I understand how you feel Hub - I used to think my wife's allergies were more "in her head"....until we wound up in the emergency room . I have seen the evidence for both sides of the MSG argument - and, unfortunately experienced one side of it.
It was not a immediate thing - but years of exposure that created a "sensitization" to MSG for me. Not exactly like an allergic reaction. Kind of hard to believe...until it happens to us.
When I was writing the article series on Appearance, Taste and Tenderness that KCBS uses for some training, I was very surprised to discover in my research that MSG is a natural substance that normally occurs in some foods. I always supposed it was an "unnatural" chemical additive. It is a super-saturation of it, when it is used as either a tenderizer or a flavor enhancer or both, that is the real culprit. I've read that Frito-Lay has cut way back on using it (was a major contributor in their potato chips) and it isn't uncommon to see "No MSG" signs in some restaurants, particularly Chinese.

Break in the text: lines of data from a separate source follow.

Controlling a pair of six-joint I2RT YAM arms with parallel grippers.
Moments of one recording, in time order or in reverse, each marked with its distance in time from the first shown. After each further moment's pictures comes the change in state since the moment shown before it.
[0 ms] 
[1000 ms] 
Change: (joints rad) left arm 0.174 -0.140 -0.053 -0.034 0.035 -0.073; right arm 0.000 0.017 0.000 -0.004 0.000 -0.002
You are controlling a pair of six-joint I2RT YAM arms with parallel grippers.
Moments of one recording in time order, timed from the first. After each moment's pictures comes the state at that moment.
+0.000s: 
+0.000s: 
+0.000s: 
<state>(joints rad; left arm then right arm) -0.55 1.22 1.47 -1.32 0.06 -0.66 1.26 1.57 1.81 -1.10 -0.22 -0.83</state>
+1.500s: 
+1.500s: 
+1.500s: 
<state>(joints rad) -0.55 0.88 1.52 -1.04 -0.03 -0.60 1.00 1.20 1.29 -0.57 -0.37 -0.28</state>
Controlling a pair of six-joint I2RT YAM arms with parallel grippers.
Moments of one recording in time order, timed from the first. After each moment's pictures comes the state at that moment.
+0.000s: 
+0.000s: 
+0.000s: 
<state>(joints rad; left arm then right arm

Aside from the well known sensitivity and reaction problems, I've found that rubs that are high in MSG will cause some texture/tenderness problems (instead of solving them) in some barbeque approaches. The MSG emulsifies the outer surface of the meat. Then, depending on how the meat is cooked, it will either stay mushy or develop a "super bark" that isn't exactly pleasant to the mouth feel. These effects are most pronounced when the rub is left on for an extended period prior to the cook.
Back to the "Tenda Rub" -- I'm really curious to know what's in it. If it is MSG I'd most certainly stay away from it. The only other natural tenderizer I'm aware of is acetic acid (which creates the powerful sourness of vinegar) and I don't think that would taste very good. I really am curious. Maybe somebody will "guinnea pig" a package.